With the verdict, members of both Carter's and Roy's families wept in the courtroom.

Carter faces a sentence of up to 20 years in prison, though experts doubt she'll receive a lengthy term. Sentencing is scheduled for Aug. 3.

Prosecutors said Carter wanted to appear to friends as the girlfriend grieving the loss of a boyfriend who committed suicide.

After the verdict, Bristol Assistant District Attorney Katie Rayburn told reporters: "Although we are very pleased with the verdict, in reality there are no winners here. Two families had been torn apart and will be affected by this for years to come. We hope verdict will bring some closure... It's been an extremely emotionally draining process for everyone involved."

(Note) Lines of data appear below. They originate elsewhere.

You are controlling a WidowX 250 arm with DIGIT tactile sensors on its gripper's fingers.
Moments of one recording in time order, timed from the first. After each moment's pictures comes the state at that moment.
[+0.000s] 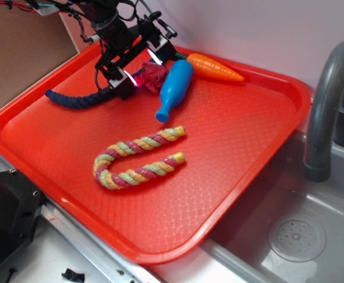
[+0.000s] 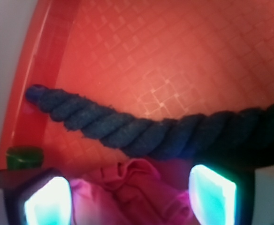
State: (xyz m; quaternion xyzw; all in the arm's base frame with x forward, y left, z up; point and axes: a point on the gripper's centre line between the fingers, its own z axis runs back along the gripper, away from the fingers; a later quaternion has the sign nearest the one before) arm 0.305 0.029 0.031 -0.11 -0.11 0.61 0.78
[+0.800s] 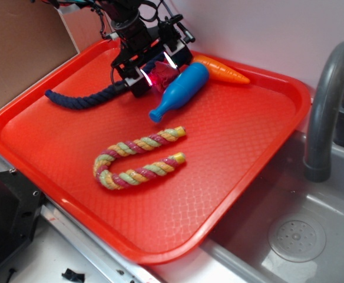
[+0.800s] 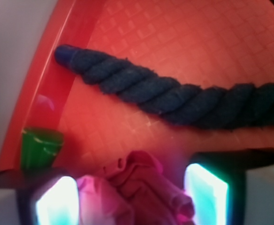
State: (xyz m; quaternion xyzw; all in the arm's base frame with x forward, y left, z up) arm 0.315 0.003 0.024 -0.10 -0.10 0.58 0.80
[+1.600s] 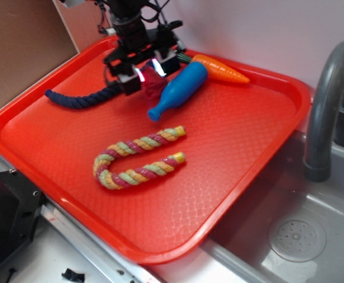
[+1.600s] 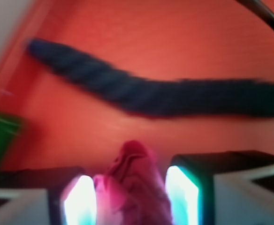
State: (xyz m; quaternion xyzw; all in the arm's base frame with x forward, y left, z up) arm 0.290 0.007 0.041 0.01 -0.06 0.56 0.83
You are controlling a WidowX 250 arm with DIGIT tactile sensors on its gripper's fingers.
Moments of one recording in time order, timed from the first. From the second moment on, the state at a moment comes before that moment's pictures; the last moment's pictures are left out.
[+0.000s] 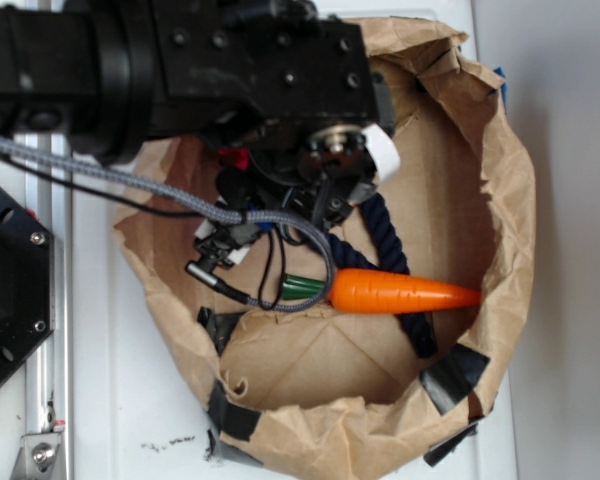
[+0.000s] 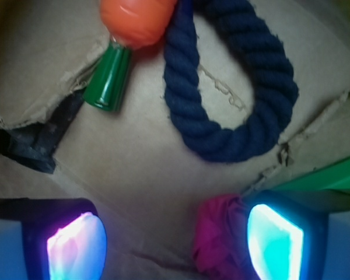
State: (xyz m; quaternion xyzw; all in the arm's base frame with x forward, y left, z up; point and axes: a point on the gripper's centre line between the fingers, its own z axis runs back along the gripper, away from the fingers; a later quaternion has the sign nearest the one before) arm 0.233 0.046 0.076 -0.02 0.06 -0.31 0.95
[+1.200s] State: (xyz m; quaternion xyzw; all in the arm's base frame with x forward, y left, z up) arm 0.218 0.089 0.087 -0.03 0.03 -0.32 0.95
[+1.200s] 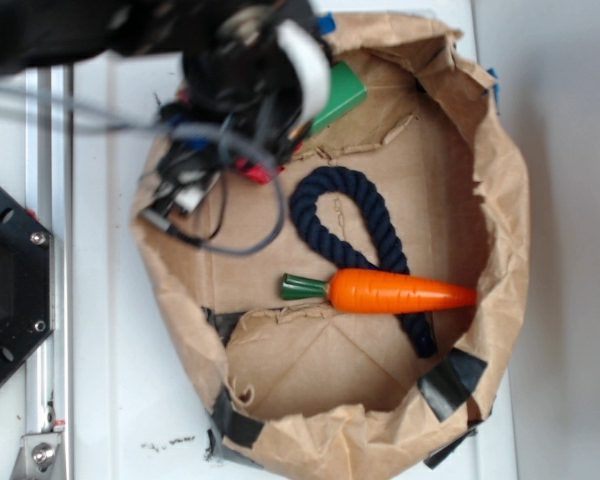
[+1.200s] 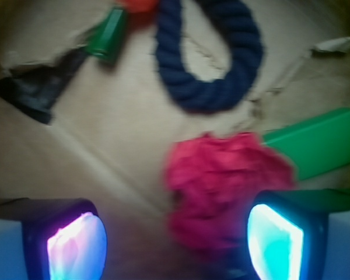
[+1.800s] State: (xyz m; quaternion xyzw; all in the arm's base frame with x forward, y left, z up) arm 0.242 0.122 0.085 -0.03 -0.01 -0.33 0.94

Roy's mother, Lynn Roy, grew tearful as she testified Tuesday, recalling that her son had just graduated from high school and gotten his tugboat captain's license.

"I knew he was a little depressed but I thought ... he was doing great," she said. "I thought everything was moving forward, not backward."

Friday's verdict has already begun raising First Amendment questions about the government's imprisoning people solely for words that lead to someone's death.

"Ms. Carter has now been convicted of manslaughter, based on the prosecution's theory that, as a 17-year-old girl, she literally killed Mr. Roy with her words," ACLU Legal Director Matthew Segal said hours after the verdict.

"This conviction exceeds the limits of our criminal laws and violates free speech protections guaranteed by the Massachusetts and U.S. Constitutions."

He called the death of Roy "a terrible tragedy" but added that no law makes it a crime to encourage, or even persuade, someone to commit suicide.

Roy's death, Segal said, "is not a reason to stretch the boundaries of our criminal laws or abandon the protections of our Constitution."

Carter was tried in juvenile court because she sent the texts as a 17-year-old and waived a jury trial.